Firstly, anyone reading this will be far too young to have experienced first hand a real “depression” but during a recent chat with a senior Director or a UK Bank (which shall remain nameless), they suggested to me that the Board was seriously planning for such an eventuality.
A depression is a sustained and long-term economic downturn and has not been seen since the 1930’s. A recession (which used to happen every 10 years or so) is technically 2 quarters (6-months) of negative GDP. GDP is the value of the total economy (think the total sales of the whole economy) meaning the real economy shrinks.
A depression is characterised by large increases in unemployment across the economy (no not just one or two sectors), falls in credit availability (think credit crunch scenario) which then results in little business investment, high rates of inflation and an ever-worsening situation!

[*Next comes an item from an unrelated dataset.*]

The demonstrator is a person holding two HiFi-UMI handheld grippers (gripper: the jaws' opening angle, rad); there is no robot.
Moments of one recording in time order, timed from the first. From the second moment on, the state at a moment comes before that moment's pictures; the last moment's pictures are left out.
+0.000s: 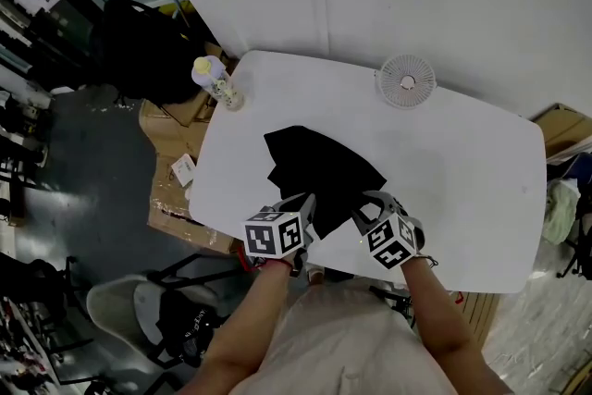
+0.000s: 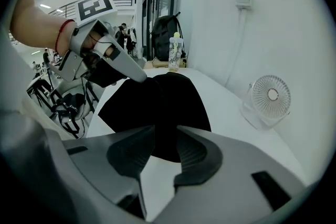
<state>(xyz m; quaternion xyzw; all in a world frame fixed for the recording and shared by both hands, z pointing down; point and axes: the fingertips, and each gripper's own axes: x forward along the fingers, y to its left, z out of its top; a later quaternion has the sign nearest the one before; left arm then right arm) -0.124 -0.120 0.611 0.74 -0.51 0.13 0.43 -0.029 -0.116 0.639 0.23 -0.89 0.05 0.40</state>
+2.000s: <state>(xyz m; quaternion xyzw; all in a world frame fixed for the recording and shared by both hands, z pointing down) -0.105 -0.165 0.603 0.80 -0.41 0.35 0.27 -0.049 -0.134 0.615 0.24 -0.89 0.19 0.33</state>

A “technical depression” is negative GDP of over 10%.
Now then, with the Corona-virus still in full swing and large swathes of the economy in lockdown for the foreseeable the only 2 countries expected to grow in 2020 (according to the IMF or International Monetary Fund) are India and China. The UK’s own Office of Budget Responsibility has warned that UK GDP could fall by up to 35% assuming the lockdown stays in place for the full 3 months.
Our view, we continue to plan carefully the portfolio’s we invest our clients in and will not hesitate to make any changes that are necessary. Whilst a “technical depression” may be possible, we believe that with modern monetary policy, strong world-wide central bank response and united multi-governmental policy, the world economy will bounce back – it will just take a little time!